Within the listing below, locate all lines containing the word "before". Copy each one.

#### STORED DATA ####

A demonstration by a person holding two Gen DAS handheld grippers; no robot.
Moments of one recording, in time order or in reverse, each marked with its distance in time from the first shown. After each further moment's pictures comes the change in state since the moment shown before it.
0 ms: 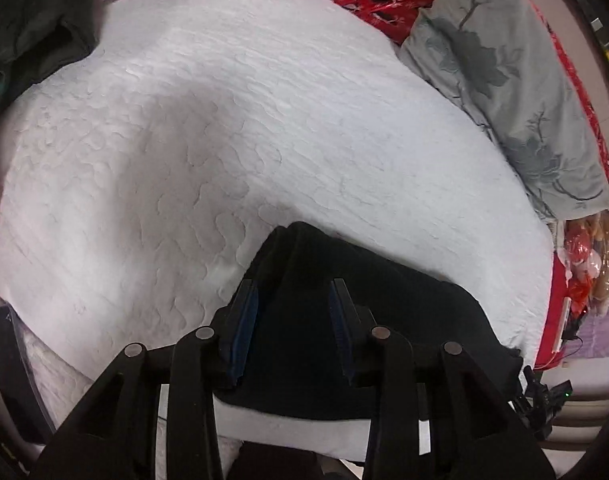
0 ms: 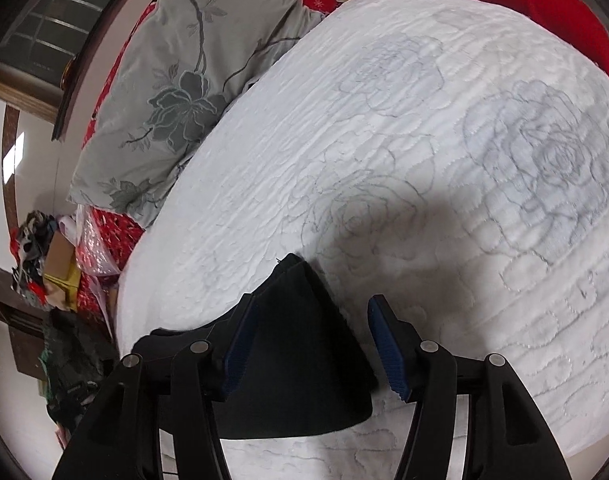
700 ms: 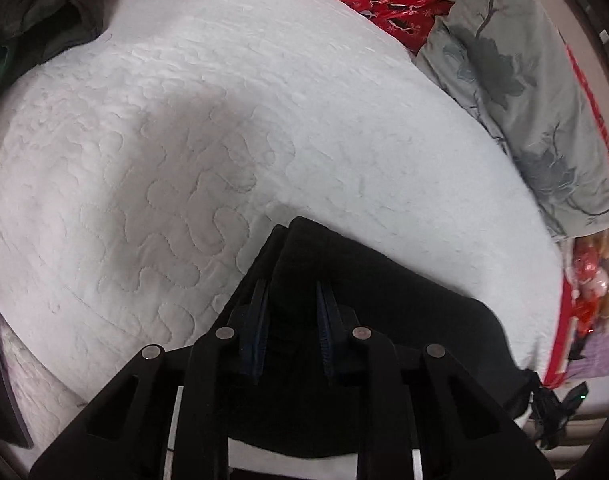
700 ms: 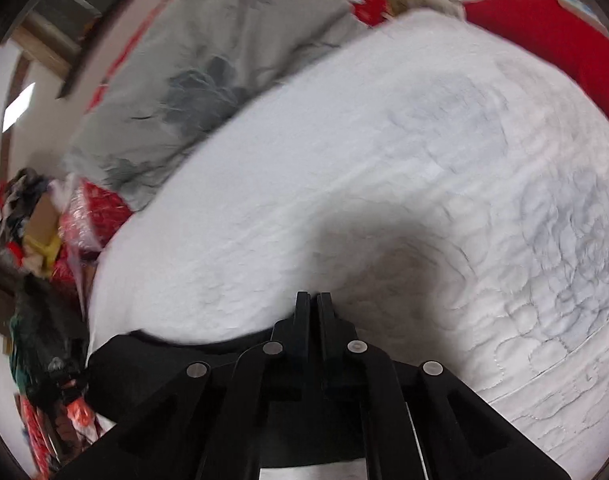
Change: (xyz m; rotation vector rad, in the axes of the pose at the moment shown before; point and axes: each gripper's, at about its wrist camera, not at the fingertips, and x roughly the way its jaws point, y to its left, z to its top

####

EXERCISE OUTPUT:
Moments of one recording, in time order or in reverse, each marked with its distance in time from the first shown. After each further moment's pictures comes the change in state since the moment shown before it.
Change: (xyz m; rotation vector rad, in the axes of the pose at the moment shown before; point and axes: each gripper's, at about its wrist camera, not at the fingertips, and x roughly the way its jaws point, y to its left, z to its top

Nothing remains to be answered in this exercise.